A Cross-Shore Transport "Shape Function" for High Energy Beaches

Field measurements of cross- shore velocities were obtained, using electromagnetic current meters from morphodynamically reflective intermediate and dissipative macrotidal beach sites during high  energy conditions. The dominant velocity moments outside the surf zone were found to predict (1) onshore transport associated with the short wave skewness. (2) onshore transport associated with short wave stirring and transport by a weak mean onshore flow and (3) offshore transport due to short wave stirring in long wave troughs. lnside the surf zone the dominant velocity moments predicted (1) offshore transport caused by both short and long wave stirring and subsequent offshore transport by the undertow, (2) weak onshore transport associated with the short wave skewness, and (3) at the dissipative site, offshore transport associated with the long wave skewness.
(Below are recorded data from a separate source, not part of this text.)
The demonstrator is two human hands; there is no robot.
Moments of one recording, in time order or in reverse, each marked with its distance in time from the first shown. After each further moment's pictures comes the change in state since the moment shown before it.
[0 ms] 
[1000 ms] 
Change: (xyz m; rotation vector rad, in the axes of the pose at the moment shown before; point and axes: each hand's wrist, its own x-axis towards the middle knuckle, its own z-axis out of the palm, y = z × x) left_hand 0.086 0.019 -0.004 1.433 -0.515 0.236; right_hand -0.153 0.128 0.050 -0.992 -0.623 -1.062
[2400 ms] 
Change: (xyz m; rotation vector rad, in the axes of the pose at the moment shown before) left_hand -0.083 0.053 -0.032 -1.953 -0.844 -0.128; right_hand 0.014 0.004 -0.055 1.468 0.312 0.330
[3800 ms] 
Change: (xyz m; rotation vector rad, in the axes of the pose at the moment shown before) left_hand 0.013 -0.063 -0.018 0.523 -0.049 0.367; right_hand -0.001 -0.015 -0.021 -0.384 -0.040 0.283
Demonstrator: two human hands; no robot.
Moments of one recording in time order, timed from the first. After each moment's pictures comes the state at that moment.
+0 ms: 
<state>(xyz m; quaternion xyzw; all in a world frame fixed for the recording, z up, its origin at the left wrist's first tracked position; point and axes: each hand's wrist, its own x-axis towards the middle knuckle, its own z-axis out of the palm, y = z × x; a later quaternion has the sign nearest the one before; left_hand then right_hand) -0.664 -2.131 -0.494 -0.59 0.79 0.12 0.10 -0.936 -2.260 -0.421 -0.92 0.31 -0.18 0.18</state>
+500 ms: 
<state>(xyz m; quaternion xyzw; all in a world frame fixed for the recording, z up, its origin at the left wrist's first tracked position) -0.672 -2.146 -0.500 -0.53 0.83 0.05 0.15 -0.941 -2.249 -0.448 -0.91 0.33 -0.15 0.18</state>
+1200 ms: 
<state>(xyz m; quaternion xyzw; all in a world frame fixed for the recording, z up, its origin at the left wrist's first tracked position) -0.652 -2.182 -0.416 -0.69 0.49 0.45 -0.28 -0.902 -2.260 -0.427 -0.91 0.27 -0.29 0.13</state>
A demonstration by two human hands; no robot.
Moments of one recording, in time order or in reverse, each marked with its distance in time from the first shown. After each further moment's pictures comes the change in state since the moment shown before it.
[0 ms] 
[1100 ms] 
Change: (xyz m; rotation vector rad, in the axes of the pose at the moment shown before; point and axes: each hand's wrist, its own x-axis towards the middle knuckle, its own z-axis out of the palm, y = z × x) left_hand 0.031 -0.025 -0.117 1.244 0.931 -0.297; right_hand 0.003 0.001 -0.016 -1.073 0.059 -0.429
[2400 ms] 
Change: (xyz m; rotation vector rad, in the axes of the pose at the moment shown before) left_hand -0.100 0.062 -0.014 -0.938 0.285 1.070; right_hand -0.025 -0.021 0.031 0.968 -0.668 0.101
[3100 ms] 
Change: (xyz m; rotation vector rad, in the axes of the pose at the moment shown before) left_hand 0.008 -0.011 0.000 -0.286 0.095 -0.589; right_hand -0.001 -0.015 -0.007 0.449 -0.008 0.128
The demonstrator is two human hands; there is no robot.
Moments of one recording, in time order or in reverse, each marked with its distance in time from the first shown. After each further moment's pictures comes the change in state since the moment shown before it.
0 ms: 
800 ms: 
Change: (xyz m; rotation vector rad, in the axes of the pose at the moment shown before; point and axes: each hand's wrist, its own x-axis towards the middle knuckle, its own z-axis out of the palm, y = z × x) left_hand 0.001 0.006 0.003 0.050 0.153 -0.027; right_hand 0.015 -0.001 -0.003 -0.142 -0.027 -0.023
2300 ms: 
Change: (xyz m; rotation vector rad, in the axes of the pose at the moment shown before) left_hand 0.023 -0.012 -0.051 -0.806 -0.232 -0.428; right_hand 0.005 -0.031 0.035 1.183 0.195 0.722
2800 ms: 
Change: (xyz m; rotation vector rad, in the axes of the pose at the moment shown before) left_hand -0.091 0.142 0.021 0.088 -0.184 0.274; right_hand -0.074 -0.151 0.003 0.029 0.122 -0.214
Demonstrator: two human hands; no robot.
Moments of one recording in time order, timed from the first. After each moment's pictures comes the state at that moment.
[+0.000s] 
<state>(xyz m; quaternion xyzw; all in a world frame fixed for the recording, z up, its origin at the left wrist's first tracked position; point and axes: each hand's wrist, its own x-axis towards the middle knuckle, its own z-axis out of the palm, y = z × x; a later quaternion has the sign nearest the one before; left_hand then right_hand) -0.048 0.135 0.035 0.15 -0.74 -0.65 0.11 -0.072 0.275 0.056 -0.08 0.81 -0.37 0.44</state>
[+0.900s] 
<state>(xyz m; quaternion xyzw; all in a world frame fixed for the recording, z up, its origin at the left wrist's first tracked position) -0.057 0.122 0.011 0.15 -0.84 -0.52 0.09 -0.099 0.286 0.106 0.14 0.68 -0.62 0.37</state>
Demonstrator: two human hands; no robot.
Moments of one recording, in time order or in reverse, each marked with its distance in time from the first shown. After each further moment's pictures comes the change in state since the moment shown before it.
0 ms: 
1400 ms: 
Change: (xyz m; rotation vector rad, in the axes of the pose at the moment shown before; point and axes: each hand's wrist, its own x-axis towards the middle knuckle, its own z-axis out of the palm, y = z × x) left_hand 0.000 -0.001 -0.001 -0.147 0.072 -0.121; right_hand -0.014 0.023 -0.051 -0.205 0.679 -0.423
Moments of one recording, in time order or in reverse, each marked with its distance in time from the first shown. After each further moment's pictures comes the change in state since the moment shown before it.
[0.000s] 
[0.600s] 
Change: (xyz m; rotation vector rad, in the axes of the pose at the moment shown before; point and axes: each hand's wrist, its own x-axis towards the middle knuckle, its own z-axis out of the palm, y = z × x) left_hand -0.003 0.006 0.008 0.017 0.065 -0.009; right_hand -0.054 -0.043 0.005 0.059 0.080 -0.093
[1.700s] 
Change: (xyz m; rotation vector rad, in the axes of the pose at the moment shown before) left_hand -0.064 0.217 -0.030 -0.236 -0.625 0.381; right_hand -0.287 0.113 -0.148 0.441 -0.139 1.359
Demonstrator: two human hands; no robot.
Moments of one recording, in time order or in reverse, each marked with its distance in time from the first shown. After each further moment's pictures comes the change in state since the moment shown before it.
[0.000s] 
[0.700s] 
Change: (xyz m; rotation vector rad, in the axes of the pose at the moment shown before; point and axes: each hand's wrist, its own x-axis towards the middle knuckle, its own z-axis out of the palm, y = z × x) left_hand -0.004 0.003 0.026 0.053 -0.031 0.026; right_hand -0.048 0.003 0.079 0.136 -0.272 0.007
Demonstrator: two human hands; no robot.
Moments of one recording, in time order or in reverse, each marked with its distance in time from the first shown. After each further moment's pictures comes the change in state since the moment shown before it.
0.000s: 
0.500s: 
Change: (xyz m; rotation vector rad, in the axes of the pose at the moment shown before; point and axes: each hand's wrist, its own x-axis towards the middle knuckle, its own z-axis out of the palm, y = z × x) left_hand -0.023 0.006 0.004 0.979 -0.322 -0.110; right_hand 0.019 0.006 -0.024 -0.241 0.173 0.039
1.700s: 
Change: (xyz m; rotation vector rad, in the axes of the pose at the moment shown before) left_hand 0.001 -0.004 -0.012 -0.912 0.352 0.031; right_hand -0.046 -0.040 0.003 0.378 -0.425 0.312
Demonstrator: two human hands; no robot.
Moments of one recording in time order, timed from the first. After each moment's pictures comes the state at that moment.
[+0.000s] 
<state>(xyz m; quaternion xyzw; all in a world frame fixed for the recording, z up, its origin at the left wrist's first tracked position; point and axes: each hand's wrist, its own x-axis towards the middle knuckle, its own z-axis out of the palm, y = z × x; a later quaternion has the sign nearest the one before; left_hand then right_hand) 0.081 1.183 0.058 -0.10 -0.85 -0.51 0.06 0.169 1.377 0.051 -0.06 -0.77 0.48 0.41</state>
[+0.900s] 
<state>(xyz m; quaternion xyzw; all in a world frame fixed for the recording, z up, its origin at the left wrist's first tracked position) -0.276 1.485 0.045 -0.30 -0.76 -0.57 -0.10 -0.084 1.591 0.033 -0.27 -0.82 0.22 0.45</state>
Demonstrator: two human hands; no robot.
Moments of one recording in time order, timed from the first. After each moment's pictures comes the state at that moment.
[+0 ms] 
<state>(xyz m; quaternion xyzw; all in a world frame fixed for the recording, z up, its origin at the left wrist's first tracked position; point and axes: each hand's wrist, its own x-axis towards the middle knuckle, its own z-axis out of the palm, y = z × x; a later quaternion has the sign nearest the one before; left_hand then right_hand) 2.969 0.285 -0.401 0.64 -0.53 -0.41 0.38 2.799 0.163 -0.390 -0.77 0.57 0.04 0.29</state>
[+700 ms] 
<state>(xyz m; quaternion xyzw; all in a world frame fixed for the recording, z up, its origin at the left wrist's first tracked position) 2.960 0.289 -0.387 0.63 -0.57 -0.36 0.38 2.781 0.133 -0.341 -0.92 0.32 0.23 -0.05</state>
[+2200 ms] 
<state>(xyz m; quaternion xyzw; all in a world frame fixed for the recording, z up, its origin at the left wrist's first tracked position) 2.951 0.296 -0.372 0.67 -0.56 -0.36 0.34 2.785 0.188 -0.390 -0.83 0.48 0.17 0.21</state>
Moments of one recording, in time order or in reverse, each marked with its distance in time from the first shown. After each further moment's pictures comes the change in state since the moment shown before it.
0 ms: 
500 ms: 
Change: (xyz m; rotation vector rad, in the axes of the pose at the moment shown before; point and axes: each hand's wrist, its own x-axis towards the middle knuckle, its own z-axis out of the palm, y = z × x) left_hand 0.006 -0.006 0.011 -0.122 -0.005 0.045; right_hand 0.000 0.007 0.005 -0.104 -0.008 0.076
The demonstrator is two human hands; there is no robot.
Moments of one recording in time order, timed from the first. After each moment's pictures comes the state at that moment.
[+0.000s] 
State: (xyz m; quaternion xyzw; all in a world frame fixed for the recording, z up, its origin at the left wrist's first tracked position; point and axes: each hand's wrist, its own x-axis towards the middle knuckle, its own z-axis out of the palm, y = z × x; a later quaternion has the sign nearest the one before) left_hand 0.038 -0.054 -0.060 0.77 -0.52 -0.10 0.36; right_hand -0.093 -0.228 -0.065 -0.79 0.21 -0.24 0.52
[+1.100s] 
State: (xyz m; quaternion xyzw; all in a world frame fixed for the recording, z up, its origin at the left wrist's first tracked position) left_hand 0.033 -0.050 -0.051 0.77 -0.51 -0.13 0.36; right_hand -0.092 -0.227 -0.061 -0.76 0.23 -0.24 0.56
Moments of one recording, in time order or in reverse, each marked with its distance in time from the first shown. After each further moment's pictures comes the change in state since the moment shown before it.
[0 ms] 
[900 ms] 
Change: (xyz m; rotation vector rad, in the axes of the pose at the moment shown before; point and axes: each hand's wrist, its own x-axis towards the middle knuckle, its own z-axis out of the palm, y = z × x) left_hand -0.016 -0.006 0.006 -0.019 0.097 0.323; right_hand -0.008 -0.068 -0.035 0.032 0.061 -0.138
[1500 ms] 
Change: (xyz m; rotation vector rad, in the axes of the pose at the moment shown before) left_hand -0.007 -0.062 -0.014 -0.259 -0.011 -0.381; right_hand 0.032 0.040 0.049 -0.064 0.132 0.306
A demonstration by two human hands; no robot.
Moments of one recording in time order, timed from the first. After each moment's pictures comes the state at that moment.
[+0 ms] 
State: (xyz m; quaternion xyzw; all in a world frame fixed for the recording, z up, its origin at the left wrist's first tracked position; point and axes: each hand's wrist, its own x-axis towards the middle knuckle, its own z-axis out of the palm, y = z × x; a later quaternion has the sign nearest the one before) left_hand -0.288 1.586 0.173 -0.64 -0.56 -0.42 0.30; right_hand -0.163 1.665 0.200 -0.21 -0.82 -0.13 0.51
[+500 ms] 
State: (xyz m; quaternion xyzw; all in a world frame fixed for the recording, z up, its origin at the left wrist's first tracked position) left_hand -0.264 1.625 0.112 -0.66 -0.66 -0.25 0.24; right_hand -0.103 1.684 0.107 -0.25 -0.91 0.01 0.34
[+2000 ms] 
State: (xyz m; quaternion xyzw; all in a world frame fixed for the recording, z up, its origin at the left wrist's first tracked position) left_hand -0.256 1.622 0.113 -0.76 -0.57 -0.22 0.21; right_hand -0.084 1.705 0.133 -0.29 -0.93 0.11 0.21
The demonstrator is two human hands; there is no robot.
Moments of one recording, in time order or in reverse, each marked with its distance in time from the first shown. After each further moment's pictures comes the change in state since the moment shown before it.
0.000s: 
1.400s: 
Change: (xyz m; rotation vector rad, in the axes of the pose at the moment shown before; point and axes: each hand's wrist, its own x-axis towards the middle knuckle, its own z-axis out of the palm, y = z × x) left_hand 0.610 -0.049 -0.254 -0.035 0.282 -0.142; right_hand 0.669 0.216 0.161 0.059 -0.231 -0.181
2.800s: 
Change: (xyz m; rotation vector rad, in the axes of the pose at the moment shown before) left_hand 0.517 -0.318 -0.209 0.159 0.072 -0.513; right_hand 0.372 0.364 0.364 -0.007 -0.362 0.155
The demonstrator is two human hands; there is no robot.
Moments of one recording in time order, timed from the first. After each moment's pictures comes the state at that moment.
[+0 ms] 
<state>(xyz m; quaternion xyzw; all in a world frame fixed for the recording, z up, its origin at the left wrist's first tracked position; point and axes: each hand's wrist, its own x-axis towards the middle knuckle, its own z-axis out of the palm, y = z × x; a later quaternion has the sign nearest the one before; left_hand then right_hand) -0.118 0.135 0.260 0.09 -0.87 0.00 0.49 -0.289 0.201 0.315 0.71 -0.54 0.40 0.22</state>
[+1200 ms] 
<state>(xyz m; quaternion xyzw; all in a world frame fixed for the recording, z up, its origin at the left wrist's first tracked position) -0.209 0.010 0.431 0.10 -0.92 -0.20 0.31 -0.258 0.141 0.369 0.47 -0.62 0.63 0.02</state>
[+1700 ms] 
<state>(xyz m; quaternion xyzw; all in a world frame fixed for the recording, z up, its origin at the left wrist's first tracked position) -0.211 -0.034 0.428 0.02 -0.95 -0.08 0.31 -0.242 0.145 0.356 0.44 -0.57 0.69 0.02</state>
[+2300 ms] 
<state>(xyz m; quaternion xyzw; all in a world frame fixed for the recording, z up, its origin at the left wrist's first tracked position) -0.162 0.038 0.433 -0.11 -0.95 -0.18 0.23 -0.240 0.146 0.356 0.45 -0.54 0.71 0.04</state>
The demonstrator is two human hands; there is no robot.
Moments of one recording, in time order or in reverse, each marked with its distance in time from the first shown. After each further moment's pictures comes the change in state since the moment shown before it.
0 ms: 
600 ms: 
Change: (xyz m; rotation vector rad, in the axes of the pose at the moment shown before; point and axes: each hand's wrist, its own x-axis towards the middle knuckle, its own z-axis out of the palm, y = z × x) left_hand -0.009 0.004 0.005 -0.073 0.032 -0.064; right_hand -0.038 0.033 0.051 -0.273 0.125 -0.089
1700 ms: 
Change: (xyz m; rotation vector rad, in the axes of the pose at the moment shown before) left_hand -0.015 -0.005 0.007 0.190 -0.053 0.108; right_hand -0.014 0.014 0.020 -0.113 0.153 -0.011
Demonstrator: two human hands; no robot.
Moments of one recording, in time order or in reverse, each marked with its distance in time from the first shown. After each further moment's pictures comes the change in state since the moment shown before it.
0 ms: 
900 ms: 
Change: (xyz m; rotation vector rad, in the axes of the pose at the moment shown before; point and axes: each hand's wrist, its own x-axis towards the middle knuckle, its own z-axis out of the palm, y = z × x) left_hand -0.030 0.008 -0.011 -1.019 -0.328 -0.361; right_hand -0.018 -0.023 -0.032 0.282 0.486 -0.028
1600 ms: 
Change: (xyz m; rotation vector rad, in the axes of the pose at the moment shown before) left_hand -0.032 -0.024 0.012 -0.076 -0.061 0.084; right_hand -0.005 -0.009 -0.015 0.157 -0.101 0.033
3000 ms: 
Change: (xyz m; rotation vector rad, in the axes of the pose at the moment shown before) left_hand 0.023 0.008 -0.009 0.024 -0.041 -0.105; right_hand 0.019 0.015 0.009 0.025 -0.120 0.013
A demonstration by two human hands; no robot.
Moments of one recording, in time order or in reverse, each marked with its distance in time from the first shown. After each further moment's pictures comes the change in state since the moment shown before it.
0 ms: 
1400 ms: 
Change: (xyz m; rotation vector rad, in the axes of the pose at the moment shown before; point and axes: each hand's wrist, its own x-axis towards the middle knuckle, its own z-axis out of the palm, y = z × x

By plotting the normalised velocity moments for all the field sites against normalised depth, a second order polynomial shape function was produced for the total velocity moment, which predicts onshore  transport seaward of the surf zone decreasing in magnitude towards the breakpoint, and offshore transport inside the surf zone increasing in magnitude towards the shoreline. It is suggested that this shape function represents a quasi-universal cross-shore sediment transport spatial distribution curve for high energy beaches.